The diagnosis and management of globus: a perspective from Belgium.

作者信息

Remacle Marc

机构信息

Department of Otorhinolaryngology and Head and Neck Surgery, University Hospital of Louvain at Mont-Godinne, Yvoir, Belgium.

出版信息

Curr Opin Otolaryngol Head Neck Surg. 2008 Dec;16(6):511-5. doi: 10.1097/moo.0b013e328313bb94.

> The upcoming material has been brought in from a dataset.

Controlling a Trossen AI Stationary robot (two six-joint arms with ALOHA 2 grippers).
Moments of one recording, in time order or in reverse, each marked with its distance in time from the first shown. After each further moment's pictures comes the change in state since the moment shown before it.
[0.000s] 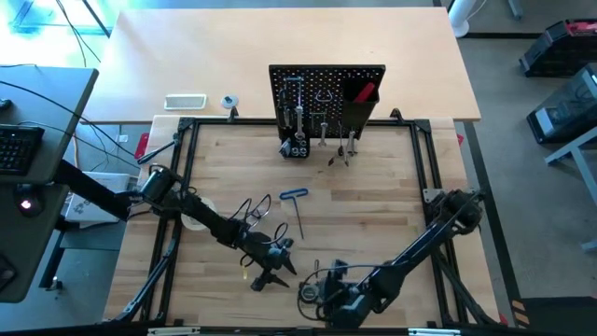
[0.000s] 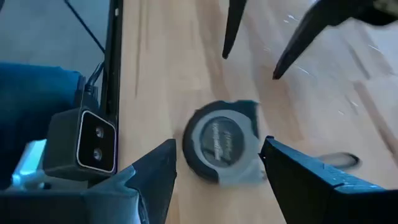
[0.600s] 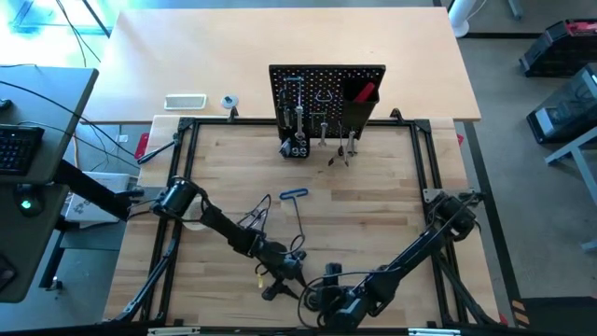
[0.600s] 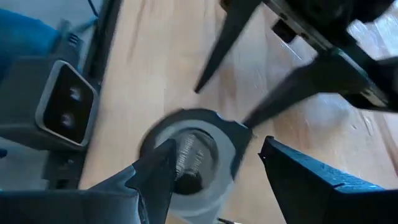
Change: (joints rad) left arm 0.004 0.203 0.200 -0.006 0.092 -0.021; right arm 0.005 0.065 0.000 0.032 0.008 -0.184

DOI:10.1097/moo.0b013e328313bb94
PMID:19023906
Abstract

PURPOSE OF REVIEW

There is no standard protocol for managing globus pharyngeus. Checking the recent developments in this field regularly is of paramount importance.

RECENT FINDINGS

The commonest symptoms for which proton pump inhibitors are prescribed are globus (73%), followed by choking episodes (66%) and chronic cough (62%). Opinions remain divided about the role of upper esophageal sphincter hypertonicity in globus sensation. Upper aerodigestive tract malignancy is rare and must be excluded. Hypertrophy of the base of the tongue, heterotopic gastric mucosa, curled epiglottis, thyroid enlargement, rare benign or malignant tumors of the pharynx, excessive tension and Eagle's syndrome are possible causes. Flexible endoscopy is a frequently used examination, but there is a 'blind zone' under any upper aerodigestive tract malignancy, requiring rigid endoscopy for some indications. Barium swallow pharyngoesophagography should not be requested systematically for cancer detection. Dual-probe 24 h pH monitoring can help in the diagnosis of reflux. Impedance recording can be useful for the detection of acidic and nonacidic liquid and mist reflux events. Manometric measurements are consistent. Laryngopharyngeal symptoms, such as throat clearing, hoarseness, cough, and globus pharyngeus, are slower to resolve than esophageal symptoms. Nocturnal recovery of gastric acid secretion was demonstrated even with proton pump inhibitors. The symptoms disappeared with an additional H2 receptor antagonist.

SUMMARY

More awareness is required for patients complaining of globus pharyngeus.

摘要

综述目的

对于咽异感症的管理尚无标准方案。定期了解该领域的最新进展至关重要。

最新发现

质子泵抑制剂最常被用于治疗的症状是咽异感(73%),其次是噎食发作(66%)和慢性咳嗽(62%)。关于食管上括约肌张力亢进在咽异感中的作用,观点仍存在分歧。上消化道恶性肿瘤较为罕见,必须予以排除。舌根肥大、异位胃黏膜、会厌卷曲、甲状腺肿大、咽部罕见的良性或恶性肿瘤、过度紧张和鹰综合征均可能是病因。可弯曲内镜检查是常用的检查方法,但在上消化道任何恶性肿瘤下方都存在一个“盲区”,某些情况下需要硬性内镜检查。不应为了癌症检测而系统性地要求进行吞钡食管造影检查。双探头24小时pH监测有助于反流的诊断。阻抗记录对于检测酸性和非酸性液体及雾气反流事件可能有用。测压测量结果具有一致性。咽喉部症状,如清嗓、声音嘶哑、咳嗽和咽异感症,比食管症状缓解得更慢。即使使用质子泵抑制剂,也证实了夜间胃酸分泌会恢复。加用H2受体拮抗剂后症状消失。

总结

对于主诉有咽异感症的患者,需要提高认识。